EXERCISE BRIEF >> Return the records that follow unaltered. Omit every picture.

DATA RECORDS >>

——————————

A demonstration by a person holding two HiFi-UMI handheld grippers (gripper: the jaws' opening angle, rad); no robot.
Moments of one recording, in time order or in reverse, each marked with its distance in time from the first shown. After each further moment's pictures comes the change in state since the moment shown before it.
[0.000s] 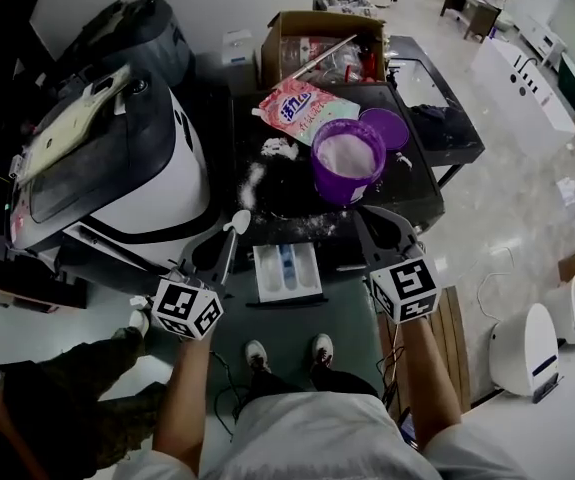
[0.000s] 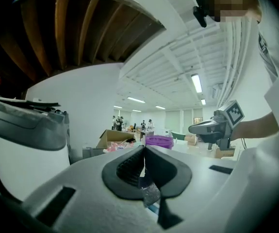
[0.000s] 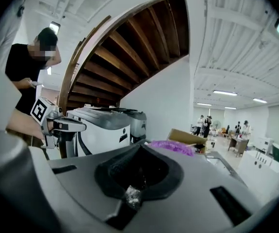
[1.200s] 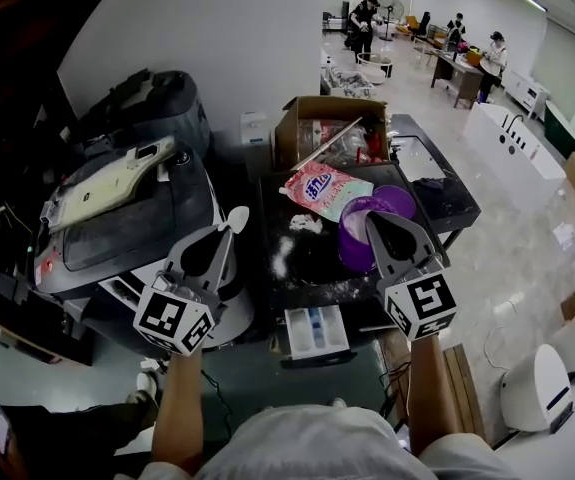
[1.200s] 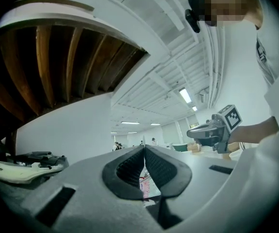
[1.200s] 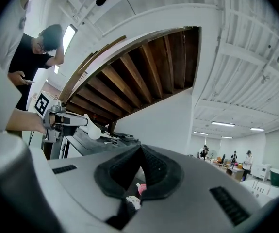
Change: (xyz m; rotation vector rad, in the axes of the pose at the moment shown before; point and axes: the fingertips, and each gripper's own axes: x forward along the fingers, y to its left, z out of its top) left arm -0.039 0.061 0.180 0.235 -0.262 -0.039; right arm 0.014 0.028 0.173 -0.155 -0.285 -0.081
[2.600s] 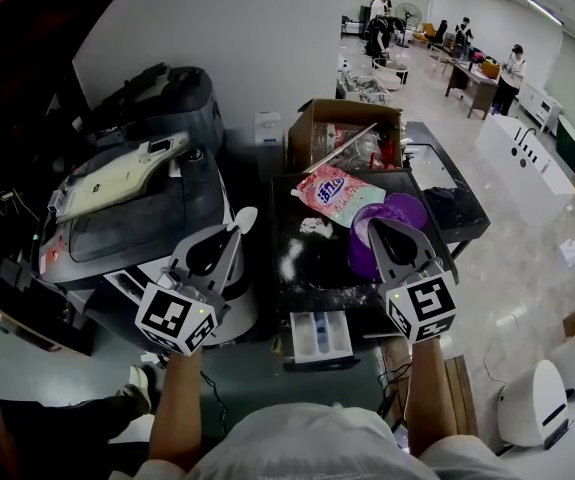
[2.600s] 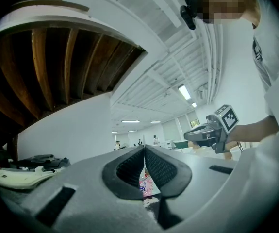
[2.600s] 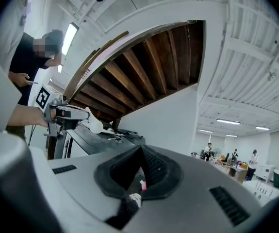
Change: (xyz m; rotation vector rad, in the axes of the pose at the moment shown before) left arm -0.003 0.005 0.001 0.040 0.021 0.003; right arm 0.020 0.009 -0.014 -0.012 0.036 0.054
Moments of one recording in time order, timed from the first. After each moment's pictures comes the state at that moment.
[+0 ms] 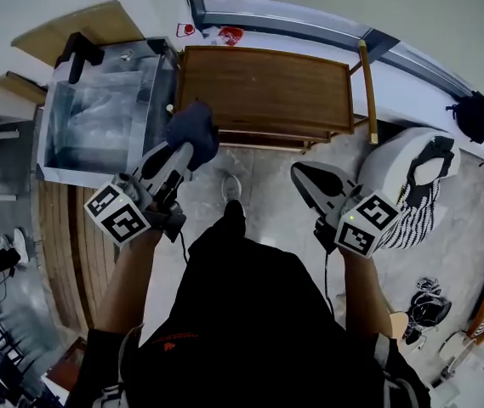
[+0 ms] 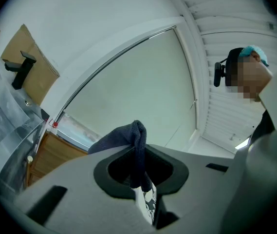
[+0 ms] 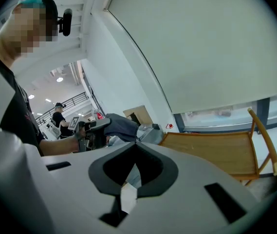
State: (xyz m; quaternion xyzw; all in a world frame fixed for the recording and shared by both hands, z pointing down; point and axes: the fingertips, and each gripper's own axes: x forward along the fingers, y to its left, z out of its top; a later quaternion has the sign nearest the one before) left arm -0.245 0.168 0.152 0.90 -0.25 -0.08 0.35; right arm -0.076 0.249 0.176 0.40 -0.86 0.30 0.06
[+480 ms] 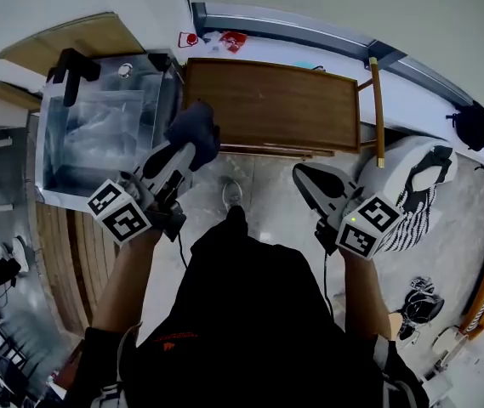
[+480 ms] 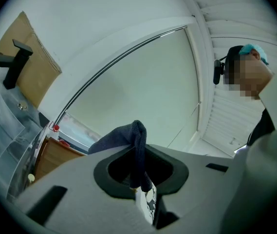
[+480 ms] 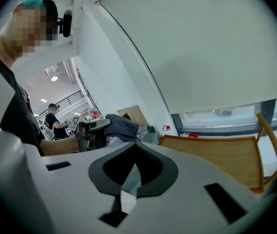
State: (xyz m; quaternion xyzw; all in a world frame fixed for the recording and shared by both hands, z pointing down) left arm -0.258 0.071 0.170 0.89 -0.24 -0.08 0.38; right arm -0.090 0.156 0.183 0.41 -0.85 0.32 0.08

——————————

EXERCISE ANSWER >>
A demonstration by a person holding two HiFi-UMI handheld grippers (gripper: the jaws' opening angle, rad); no robot.
Moments of one recording, in time order or in reverse, each marked with its distance in time from the first shown. After each further moment's pictures comes the change in state since the moment shown before it.
[0.000s] 
[0.000s] 
[0.000s] 
[1.200s] 
[1.200s] 
[1.200s] 
Change: (xyz m; rotation vector rad, in the axes of the pose at the moment shown before; point and axes: the fingertips, and each gripper's own axes: x forward along the fingers, y to its left, z out of its top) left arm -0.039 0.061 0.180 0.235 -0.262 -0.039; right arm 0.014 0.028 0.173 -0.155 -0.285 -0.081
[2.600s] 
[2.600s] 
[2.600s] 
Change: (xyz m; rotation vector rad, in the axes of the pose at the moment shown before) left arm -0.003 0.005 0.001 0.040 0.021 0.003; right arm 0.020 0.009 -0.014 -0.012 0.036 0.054
Moments of one recording in time order, timed from the first. After each moment's pictures comes the state at that moment.
[+0 ms] 
[+0 ms] 
[+0 ms] 
State: (xyz m; quaternion xyzw; all in a world frame fixed for the recording and shared by both hands, z pointing down; point and axes: the fingertips, and each gripper's own axes: x forward along the fingers, y to its left, z out of its top; a later quaternion has the sign nearest the one before) left arm -0.245 0.168 0.152 0.90 -0.25 -0.08 0.35; right arm -0.076 0.249 0.176 0.40 -0.86 0.30 0.06
[+480 ms] 
[+480 ms] 
[+480 ms] 
State: (xyz m; quaternion xyzw; all in a world frame fixed for the recording and shared by both hands, z pointing down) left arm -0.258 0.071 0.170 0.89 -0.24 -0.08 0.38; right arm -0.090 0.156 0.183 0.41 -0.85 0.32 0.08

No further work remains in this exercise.